I am currently writing this from my phone while laying in bed in horrible pain from a flare from my Interstitial Cystitis.

I haven’t written much since May when I started back in college. What I haven’t shared with you is my husband went back to work and my kids are done with school for the summer. So my life has changed in its entirety and for the better, but that still doesn’t mean it’s been easy.

My health is better but not better. I am not sure how to say it any other way to be honest. My fibromyalgia has been better, but my bladder has gone in the opposite direction to where I have no other choice than to call up my gynecologist and reschedule the hydrodistention that I canceled earlier this month. I honestly thought I wouldn’t need it since it has been months since my bladder has gone in a flare. My back has been better until this past week when my kids were home and hubby was work, I was chasing around kids, dogs, standing and cooking, you know, all the standard stay at home mom stuff, and yet get my school work and photos edited.

Now I don’t mean to have this sound like I am complaining because I am not. I’m honestly very happy with my life and thankful God has given me these opportunities. I am overjoyed that I can do all this and have the opportunity to be with my children and go back to college for my dream. The hardest part is doing all this with chronic illnesses, and it’s even harder to find those who truly understand and can relate.

Chronic illnesses will never go away, so it’s up to me to change my outlook of them. I have no other choice because my husband is no real help staying home and caring for me. I was the one who told him he should go back to work because I’m not going to get any better unless I am having to take care of myself. The past 8 months of him being able to stay home and the past two years of him taking time off had been nice, but I never go better, and just became worse. That’s when my prayers turned into asking God what I needed to do, and that’s when I was answered with “Just live life”.

So here I am, living life. I am a domestic engineer; mother and wife, a student, photographer and Christian. I’m also a chronic illness warrior. My mindset has changed thanks to our Heavenly Father showing me the way.

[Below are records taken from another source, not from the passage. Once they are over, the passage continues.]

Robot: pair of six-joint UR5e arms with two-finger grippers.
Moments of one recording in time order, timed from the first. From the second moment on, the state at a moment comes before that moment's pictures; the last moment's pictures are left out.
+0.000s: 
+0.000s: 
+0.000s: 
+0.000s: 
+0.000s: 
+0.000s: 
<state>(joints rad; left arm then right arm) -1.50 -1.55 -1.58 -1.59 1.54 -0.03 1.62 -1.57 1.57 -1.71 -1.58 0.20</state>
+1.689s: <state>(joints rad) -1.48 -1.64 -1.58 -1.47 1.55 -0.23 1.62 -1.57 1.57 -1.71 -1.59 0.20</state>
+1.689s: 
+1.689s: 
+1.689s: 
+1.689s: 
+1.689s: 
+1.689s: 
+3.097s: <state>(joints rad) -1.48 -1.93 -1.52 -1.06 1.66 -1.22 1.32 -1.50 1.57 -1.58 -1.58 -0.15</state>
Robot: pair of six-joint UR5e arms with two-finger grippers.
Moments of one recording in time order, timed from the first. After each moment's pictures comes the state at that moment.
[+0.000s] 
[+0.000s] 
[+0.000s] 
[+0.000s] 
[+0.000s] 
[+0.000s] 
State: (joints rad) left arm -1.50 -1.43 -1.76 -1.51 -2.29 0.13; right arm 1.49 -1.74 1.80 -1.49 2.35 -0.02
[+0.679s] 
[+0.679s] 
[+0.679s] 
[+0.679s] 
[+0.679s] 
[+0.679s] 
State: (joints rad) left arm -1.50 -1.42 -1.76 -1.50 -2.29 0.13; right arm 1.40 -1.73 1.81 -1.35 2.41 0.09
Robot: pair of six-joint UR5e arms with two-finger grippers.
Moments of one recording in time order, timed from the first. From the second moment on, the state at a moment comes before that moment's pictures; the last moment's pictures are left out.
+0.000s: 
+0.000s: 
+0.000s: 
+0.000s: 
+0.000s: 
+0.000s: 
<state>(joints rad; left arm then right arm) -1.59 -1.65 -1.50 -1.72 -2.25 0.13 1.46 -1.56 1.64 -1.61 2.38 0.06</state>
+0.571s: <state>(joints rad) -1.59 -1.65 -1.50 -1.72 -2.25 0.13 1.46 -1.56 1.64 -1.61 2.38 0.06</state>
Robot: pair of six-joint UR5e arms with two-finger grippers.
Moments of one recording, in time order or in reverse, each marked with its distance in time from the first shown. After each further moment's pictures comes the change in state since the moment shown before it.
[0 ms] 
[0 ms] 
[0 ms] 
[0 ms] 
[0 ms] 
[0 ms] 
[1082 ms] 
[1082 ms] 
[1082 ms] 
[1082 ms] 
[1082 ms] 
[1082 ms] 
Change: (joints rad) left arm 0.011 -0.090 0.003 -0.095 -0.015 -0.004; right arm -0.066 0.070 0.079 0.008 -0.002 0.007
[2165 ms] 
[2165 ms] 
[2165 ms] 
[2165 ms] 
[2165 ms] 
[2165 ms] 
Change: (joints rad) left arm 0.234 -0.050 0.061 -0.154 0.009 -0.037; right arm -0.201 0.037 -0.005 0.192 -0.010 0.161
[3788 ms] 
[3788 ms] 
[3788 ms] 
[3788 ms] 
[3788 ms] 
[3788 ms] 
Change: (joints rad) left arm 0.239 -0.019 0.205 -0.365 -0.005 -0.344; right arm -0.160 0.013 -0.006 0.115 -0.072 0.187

So that’s what I mean when I say that I am better but not better. Mentally and physically I am, even though my conditions require consistent care and upkeep. Even though there will be days of flares where I will be down, even when I will be procedures. My mindset has gone from depressed to living life no matter what.

How are you looking life and your situations that God has handed to you? God made us this way and He is all knowing. We don’t understand but He does, so just go on and live freely!